Once the model is registered into Azure ML, you can deploy it as a web service or load it from Python code to reuse it in your predictions.

## Final Words

Today we went through all the steps to understand recommender systems, we referenced a blog post with a clear theoretical introduction to recommender systems, then we generated fake data and registered it in Azure ML as datasets, and finally, we went step by step in preparing the datasets into the specific formats desired by LightFM.

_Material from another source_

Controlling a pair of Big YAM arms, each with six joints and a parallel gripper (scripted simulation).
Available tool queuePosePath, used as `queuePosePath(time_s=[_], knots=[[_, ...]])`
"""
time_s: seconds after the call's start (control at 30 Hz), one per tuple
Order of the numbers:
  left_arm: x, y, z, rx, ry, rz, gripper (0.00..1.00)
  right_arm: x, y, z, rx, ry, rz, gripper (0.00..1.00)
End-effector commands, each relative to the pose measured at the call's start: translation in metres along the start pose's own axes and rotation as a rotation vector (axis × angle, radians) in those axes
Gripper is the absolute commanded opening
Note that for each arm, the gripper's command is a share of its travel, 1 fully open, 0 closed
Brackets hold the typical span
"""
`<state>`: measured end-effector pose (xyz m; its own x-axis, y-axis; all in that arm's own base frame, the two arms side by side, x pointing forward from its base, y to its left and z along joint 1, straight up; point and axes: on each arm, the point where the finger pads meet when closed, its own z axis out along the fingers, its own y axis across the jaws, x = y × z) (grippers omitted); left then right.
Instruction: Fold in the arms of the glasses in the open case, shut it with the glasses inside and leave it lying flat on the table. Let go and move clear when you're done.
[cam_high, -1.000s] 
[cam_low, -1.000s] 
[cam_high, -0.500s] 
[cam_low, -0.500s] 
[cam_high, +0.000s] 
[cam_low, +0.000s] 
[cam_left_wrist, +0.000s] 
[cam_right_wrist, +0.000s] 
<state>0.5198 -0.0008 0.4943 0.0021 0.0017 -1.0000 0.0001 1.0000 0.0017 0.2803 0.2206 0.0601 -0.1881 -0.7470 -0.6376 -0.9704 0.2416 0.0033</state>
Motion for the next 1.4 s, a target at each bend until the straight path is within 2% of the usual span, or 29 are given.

Later we made some predictions for a random user ID, and finally we were able to register the LightFM model by exporting the file first as pickle format and then registering this file as a model for later usage in Azure ML.

We didn't go into details of evaluation metrics, or tuning parameters or features, but I expect that at the end you have a clear overview of the entire process so that you can apply it to your specific needs.